(EXERCISE INSTRUCTIONS): In the entries below, find every line with the string "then" and copy it.

Collection entries
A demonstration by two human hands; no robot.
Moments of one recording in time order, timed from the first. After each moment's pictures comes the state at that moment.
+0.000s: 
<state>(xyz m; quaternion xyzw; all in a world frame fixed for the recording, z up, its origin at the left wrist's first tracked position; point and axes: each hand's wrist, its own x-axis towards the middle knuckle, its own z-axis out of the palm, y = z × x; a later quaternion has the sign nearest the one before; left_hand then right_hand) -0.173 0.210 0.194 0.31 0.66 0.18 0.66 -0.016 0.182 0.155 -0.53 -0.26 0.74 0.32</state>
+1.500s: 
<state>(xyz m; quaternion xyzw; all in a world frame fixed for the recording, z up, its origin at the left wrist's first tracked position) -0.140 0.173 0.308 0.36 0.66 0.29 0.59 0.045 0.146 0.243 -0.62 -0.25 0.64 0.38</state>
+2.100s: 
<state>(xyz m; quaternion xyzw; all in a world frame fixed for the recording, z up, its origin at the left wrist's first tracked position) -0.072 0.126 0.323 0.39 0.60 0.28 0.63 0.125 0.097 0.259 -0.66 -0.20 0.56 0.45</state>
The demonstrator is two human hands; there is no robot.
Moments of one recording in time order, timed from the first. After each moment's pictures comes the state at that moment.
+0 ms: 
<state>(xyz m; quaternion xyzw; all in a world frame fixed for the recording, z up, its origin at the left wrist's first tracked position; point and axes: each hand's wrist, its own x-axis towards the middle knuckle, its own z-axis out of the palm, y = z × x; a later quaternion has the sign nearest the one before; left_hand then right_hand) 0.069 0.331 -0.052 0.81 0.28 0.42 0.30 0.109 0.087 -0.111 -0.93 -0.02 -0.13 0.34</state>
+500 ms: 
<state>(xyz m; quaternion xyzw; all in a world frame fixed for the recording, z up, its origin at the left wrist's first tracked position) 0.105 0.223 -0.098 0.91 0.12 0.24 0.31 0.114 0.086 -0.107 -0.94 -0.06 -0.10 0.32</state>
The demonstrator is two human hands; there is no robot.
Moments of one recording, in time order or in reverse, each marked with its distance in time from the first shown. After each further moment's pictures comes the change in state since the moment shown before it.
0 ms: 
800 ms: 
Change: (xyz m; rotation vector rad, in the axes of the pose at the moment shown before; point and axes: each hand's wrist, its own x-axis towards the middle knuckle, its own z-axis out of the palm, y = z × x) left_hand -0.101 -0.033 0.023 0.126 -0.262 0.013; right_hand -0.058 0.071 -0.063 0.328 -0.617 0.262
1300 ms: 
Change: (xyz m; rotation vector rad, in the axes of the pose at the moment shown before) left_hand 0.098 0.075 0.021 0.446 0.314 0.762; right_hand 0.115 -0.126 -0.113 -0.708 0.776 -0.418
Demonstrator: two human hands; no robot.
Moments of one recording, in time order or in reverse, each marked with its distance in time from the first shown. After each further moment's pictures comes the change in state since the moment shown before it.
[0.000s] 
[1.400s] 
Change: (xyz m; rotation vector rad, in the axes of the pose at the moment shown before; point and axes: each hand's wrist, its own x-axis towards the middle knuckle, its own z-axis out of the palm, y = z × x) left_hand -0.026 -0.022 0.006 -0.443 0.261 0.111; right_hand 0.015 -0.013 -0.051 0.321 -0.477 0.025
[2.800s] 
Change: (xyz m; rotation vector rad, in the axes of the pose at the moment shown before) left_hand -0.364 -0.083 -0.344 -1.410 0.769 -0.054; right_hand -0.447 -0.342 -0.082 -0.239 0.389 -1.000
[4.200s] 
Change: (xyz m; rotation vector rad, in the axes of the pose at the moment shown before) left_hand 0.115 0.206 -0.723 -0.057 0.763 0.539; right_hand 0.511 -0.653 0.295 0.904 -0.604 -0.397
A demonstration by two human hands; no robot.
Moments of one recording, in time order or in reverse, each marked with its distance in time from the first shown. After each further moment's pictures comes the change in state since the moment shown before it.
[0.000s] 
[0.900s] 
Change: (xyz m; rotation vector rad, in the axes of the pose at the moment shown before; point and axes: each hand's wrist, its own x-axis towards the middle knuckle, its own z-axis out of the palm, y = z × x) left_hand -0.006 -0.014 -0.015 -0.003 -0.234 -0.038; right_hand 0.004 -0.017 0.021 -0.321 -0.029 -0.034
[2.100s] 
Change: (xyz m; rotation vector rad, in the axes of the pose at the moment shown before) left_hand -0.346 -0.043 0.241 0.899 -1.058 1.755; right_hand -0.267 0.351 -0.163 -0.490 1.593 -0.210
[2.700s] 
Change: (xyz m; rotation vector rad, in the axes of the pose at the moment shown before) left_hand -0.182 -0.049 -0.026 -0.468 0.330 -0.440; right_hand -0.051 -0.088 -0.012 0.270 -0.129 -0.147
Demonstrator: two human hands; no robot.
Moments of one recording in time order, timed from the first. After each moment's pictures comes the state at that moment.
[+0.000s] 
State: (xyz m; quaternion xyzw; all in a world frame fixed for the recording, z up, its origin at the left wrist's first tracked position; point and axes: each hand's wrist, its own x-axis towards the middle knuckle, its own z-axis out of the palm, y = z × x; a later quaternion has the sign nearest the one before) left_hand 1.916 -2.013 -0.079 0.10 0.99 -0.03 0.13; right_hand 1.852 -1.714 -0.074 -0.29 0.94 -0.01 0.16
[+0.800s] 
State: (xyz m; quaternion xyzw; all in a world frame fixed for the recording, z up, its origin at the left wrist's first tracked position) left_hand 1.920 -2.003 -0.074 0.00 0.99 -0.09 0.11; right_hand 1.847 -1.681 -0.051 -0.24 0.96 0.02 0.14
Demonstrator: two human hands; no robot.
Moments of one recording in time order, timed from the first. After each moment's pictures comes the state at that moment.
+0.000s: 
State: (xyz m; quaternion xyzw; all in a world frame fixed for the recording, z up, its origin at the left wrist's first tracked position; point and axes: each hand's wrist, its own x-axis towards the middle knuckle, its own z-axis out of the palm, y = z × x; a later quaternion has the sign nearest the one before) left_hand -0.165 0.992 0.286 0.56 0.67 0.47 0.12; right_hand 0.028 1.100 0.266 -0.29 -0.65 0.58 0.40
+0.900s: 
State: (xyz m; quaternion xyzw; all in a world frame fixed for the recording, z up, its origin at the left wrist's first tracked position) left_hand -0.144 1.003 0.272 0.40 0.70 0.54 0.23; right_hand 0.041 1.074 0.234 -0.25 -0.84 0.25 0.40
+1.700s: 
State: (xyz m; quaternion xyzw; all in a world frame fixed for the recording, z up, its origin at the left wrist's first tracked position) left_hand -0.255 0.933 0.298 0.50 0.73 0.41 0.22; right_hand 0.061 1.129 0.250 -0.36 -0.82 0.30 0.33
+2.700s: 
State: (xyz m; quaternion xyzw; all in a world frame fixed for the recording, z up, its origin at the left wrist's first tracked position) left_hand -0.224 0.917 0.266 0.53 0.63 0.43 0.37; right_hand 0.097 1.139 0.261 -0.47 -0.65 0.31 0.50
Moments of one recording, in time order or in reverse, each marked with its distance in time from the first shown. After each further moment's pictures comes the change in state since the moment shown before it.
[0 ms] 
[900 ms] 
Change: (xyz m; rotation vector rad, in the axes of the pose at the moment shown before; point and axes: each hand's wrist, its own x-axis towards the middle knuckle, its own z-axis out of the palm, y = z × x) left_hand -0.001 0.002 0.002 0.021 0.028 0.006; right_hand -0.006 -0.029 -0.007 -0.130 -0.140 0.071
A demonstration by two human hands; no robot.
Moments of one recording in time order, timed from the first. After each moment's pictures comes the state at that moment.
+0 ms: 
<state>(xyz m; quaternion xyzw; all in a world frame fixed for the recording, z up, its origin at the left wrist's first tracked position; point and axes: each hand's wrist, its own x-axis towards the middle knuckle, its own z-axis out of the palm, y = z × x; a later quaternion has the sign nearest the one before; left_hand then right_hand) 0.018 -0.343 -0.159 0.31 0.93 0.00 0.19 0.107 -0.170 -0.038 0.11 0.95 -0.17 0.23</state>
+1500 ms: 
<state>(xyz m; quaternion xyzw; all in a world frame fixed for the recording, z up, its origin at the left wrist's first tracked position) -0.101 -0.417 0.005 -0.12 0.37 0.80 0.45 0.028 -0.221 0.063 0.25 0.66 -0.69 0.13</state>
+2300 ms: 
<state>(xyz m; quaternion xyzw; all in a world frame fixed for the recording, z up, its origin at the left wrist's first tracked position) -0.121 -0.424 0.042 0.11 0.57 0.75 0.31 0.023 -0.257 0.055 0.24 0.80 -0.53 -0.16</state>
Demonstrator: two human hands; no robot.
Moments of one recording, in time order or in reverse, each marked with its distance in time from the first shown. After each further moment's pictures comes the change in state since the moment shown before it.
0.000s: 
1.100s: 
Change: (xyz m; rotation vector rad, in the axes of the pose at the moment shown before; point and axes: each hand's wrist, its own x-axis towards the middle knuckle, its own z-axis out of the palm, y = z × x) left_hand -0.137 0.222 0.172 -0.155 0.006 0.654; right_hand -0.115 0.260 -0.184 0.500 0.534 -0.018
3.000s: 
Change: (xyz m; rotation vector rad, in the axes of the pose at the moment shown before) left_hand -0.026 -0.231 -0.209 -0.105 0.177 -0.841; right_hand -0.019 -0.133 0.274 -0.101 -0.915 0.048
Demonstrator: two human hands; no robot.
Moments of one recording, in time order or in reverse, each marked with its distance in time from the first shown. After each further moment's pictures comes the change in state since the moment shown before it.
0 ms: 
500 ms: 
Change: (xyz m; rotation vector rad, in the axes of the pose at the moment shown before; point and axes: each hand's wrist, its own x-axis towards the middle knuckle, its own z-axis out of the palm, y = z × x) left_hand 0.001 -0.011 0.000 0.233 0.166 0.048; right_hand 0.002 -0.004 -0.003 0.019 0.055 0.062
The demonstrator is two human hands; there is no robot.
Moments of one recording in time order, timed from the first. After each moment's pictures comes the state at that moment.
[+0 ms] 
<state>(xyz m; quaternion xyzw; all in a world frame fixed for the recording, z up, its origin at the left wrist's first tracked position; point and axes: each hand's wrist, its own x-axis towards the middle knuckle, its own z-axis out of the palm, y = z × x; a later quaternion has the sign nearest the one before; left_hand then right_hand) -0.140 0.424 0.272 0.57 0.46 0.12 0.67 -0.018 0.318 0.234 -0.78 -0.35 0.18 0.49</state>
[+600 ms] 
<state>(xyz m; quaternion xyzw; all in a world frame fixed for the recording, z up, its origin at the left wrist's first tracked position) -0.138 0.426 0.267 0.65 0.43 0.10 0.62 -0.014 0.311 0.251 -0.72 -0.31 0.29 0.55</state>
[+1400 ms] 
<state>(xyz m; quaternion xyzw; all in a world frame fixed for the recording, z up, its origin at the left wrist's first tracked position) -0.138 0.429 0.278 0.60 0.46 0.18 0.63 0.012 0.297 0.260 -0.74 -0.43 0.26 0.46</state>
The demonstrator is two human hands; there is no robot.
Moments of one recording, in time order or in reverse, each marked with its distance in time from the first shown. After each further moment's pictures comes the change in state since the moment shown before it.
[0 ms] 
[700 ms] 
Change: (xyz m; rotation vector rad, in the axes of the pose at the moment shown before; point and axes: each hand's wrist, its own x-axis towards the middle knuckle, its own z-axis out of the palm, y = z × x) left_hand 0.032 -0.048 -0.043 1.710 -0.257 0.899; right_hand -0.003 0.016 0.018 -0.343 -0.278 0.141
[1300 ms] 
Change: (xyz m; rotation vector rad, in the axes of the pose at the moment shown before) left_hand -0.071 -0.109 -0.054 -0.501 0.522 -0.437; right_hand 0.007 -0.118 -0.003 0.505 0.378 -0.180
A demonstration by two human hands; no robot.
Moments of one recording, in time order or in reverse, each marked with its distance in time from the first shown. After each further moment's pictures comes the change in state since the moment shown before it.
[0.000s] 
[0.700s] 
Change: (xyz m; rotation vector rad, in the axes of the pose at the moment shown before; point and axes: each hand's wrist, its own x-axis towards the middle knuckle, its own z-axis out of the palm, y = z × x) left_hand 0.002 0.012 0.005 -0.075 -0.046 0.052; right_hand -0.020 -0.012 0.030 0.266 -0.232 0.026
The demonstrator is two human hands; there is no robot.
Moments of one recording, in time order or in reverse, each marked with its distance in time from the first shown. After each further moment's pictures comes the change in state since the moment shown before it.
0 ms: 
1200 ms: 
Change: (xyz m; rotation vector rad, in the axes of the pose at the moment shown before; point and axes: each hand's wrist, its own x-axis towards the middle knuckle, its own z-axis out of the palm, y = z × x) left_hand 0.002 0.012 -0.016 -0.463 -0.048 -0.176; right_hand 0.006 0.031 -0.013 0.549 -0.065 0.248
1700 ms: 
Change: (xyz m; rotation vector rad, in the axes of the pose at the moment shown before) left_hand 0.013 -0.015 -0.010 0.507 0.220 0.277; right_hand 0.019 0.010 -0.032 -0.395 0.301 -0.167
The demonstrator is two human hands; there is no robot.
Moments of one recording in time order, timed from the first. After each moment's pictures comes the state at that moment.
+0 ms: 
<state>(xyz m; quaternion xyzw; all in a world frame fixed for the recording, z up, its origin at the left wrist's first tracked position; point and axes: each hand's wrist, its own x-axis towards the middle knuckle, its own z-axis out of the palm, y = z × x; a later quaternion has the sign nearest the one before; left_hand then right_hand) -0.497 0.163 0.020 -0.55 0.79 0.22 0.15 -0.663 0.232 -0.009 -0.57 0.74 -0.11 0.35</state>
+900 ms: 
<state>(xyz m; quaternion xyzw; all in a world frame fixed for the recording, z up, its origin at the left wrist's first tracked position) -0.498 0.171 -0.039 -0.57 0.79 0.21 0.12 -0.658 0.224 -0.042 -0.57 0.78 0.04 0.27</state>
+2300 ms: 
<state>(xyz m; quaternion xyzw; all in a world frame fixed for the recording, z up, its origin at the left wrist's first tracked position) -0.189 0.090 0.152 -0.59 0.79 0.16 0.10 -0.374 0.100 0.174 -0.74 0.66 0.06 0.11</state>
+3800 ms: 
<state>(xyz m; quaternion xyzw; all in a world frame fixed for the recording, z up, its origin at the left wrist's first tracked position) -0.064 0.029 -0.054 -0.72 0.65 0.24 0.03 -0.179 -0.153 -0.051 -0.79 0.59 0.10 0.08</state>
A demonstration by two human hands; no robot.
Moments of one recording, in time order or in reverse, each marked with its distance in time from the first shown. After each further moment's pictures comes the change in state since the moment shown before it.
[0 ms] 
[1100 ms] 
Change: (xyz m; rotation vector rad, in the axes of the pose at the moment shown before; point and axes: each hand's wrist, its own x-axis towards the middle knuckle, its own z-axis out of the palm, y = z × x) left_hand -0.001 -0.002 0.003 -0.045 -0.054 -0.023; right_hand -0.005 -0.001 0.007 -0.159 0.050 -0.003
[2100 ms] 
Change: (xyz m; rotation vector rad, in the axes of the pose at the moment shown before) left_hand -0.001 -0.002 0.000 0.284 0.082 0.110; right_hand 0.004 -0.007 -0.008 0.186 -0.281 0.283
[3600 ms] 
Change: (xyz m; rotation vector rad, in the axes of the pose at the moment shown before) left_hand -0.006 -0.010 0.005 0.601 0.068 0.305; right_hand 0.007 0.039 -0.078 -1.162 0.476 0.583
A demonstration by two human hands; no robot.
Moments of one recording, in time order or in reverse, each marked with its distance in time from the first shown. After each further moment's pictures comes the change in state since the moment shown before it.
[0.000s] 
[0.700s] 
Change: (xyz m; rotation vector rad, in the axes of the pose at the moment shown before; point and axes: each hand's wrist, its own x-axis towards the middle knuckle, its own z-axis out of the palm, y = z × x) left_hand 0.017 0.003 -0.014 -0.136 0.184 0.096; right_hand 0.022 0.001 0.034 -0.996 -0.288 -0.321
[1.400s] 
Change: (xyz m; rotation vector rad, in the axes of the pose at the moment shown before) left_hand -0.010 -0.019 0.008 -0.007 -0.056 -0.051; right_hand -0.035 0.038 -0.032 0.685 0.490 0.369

(SOLVED EXERCISE):
<state>(xyz m; quaternion xyzw; all in a world frame fixed for the recording, z up, its origin at the left wrist's first tracked position; point and axes: each hand's wrist, its own x-axis towards the middle knuckle, its own z-axis out of the palm, y = z × x; a later quaternion has the sign nearest the one before; left_hand then right_hand) -0.173 0.210 0.194 0.31 0.66 0.18 0.66 -0.016 0.182 0.155 -0.53 -0.26 0.74 0.32</state>
<state>(xyz m; quaternion xyzw; all in a world frame fixed for the recording, z up, its origin at the left wrist's first tracked position; point and axes: each hand's wrist, its own x-axis towards the middle knuckle, its own z-axis out of the palm, y = z × x; a later quaternion has the sign nearest the one before; left_hand then right_hand) 0.069 0.331 -0.052 0.81 0.28 0.42 0.30 0.109 0.087 -0.111 -0.93 -0.02 -0.13 0.34</state>
<state>(xyz m; quaternion xyzw; all in a world frame fixed for the recording, z up, its origin at the left wrist's first tracked position; point and axes: each hand's wrist, its own x-axis towards the middle knuckle, its own z-axis out of the palm, y = z × x; a later quaternion has the sign nearest the one before; left_hand then right_hand) 0.018 -0.343 -0.159 0.31 0.93 0.00 0.19 0.107 -0.170 -0.038 0.11 0.95 -0.17 0.23</state>
<state>(xyz m; quaternion xyzw; all in a world frame fixed for the recording, z up, its origin at the left wrist's first tracked position; point and axes: each hand's wrist, its own x-axis towards the middle knuckle, its own z-axis out of the palm, y = z × x; a later quaternion has the sign nearest the one before; left_hand then right_hand) -0.140 0.424 0.272 0.57 0.46 0.12 0.67 -0.018 0.318 0.234 -0.78 -0.35 0.18 0.49</state>
<state>(xyz m; quaternion xyzw; all in a world frame fixed for the recording, z up, its origin at the left wrist's first tracked position; point and axes: each hand's wrist, its own x-axis towards the middle knuckle, its own z-axis out of the palm, y = z × x; a later quaternion has the sign nearest the one before; left_hand then right_hand) -0.497 0.163 0.020 -0.55 0.79 0.22 0.15 -0.663 0.232 -0.009 -0.57 0.74 -0.11 0.35</state>

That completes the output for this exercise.